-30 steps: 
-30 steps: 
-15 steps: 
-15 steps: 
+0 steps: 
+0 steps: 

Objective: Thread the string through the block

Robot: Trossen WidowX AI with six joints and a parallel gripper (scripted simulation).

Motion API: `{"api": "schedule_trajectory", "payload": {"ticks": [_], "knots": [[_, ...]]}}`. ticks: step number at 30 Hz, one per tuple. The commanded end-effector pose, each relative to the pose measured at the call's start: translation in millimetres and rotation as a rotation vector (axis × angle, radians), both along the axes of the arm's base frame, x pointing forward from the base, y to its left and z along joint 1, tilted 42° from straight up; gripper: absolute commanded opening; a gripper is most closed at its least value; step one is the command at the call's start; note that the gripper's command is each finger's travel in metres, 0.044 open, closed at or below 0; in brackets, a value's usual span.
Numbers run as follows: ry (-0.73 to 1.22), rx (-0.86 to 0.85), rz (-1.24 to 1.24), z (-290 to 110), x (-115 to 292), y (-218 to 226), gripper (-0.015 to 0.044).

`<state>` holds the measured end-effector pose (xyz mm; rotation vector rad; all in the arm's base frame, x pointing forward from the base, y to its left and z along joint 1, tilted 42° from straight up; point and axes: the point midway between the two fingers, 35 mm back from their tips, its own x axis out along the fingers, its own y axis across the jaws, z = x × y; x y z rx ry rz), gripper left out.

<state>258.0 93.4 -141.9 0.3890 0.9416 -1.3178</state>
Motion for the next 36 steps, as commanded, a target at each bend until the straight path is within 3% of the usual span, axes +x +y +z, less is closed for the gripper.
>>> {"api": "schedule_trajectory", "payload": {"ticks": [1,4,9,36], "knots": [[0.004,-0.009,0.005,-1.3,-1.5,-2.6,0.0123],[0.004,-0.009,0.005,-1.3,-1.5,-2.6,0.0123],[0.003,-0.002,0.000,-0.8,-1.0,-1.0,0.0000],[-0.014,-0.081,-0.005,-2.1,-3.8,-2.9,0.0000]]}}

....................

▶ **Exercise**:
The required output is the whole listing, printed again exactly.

▶ **Task solution**:
-30 steps: 
-30 steps: 
-15 steps: 
-15 steps: 
+0 steps: 
+0 steps: 

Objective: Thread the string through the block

Robot: Trossen WidowX AI with six joints and a parallel gripper (scripted simulation).

Motion API: `{"api": "schedule_trajectory", "payload": {"ticks": [_], "knots": [[_, ...]]}}`. ticks: step number at 30 Hz, one per tuple. The commanded end-effector pose, each relative to the pose measured at the call's start: translation in millimetres and rotation as a rotation vector (axis × angle, radians), both along the axes of the arm's base frame, x pointing forward from the base, y to its left and z along joint 1, tilted 42° from straight up; gripper: absolute commanded opening; a gripper is most closed at its least value; step one is the command at the call's start; note that the gripper's command is each finger's travel in metres, 0.044 open, closed at or below 0; in brackets, a value's usual span.
Numbers run as follows: ry (-0.73 to 1.22), rx (-0.86 to 0.85), rz (-1.24 to 1.24), z (-290 to 110), x (-115 to 292), y (-218 to 226), gripper (-0.015 to 0.044).

`<state>` holds the measured end-effector pose (xyz mm; rotation vector rad; all in the arm's base frame, x pointing forward from the base, y to its left and z along joint 1, tilted 42° from straight up; point and axes: the point midway between the two fingers, 35 mm back from their tips, its own x axis out along the fingers, its own y axis across the jaws, z = x × y; x y z rx ry rz), gripper left out.

<state>258.0 93.4 -141.9 0.3890 0.9416 -1.3178</state>
Motion for the next 36 steps, as commanded, a target at each bend until the straight path is within 3% of the usual span, axes +x +y +z, less is closed for the gripper.
>>> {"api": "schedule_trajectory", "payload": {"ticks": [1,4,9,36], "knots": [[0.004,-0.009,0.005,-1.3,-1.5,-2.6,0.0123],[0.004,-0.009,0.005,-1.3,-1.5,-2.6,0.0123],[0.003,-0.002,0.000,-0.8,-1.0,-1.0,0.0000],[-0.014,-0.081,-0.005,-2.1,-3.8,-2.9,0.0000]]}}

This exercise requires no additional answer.